WHAT THE EXERCISE ASKS: Give back each line of the data exactly as it reads, minus the pictures.

PROVIDED MATERIAL:
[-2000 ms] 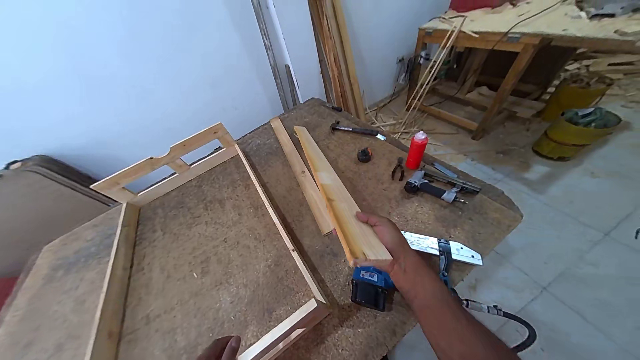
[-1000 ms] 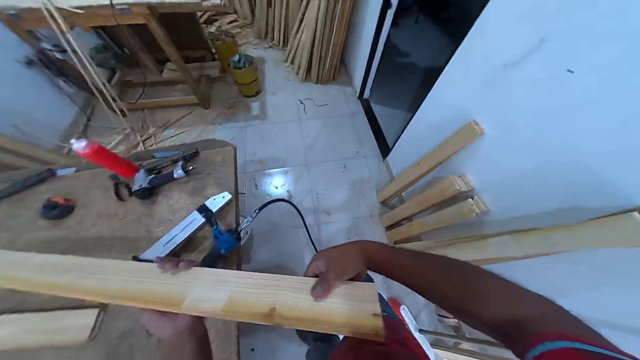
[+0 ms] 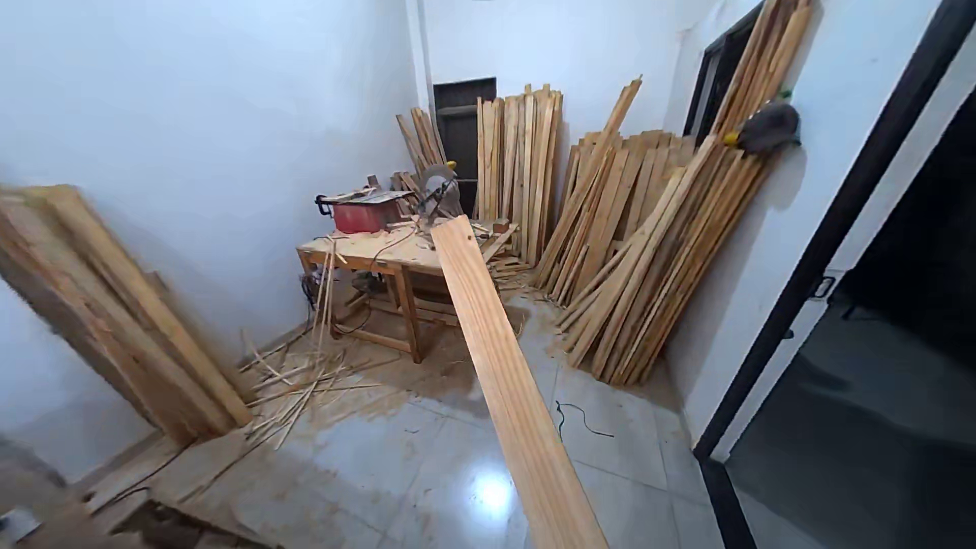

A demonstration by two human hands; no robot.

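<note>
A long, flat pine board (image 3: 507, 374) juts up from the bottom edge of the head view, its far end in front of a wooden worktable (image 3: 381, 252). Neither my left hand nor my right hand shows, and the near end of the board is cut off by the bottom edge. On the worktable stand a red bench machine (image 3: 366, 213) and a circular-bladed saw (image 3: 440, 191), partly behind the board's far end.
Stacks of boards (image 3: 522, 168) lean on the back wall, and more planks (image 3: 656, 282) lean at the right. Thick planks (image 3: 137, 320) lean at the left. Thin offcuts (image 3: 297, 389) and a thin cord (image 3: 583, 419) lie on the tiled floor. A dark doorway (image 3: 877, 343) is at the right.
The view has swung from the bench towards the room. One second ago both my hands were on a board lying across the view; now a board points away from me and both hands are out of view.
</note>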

RESPONSE BOX:
[-2000 ms] 
[-1000 ms] 
[+0 ms] 

A demonstration by two human hands; no robot.

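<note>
A long, flat pine board (image 3: 507, 374) juts up from the bottom edge of the head view, its far end in front of a wooden worktable (image 3: 381, 252). Neither my left hand nor my right hand shows, and the near end of the board is cut off by the bottom edge. On the worktable stand a red bench machine (image 3: 366, 213) and a circular-bladed saw (image 3: 440, 191), partly behind the board's far end.
Stacks of boards (image 3: 522, 168) lean on the back wall, and more planks (image 3: 656, 282) lean at the right. Thick planks (image 3: 137, 320) lean at the left. Thin offcuts (image 3: 297, 389) and a thin cord (image 3: 583, 419) lie on the tiled floor. A dark doorway (image 3: 877, 343) is at the right.
The view has swung from the bench towards the room. One second ago both my hands were on a board lying across the view; now a board points away from me and both hands are out of view.
</note>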

The given output is complete.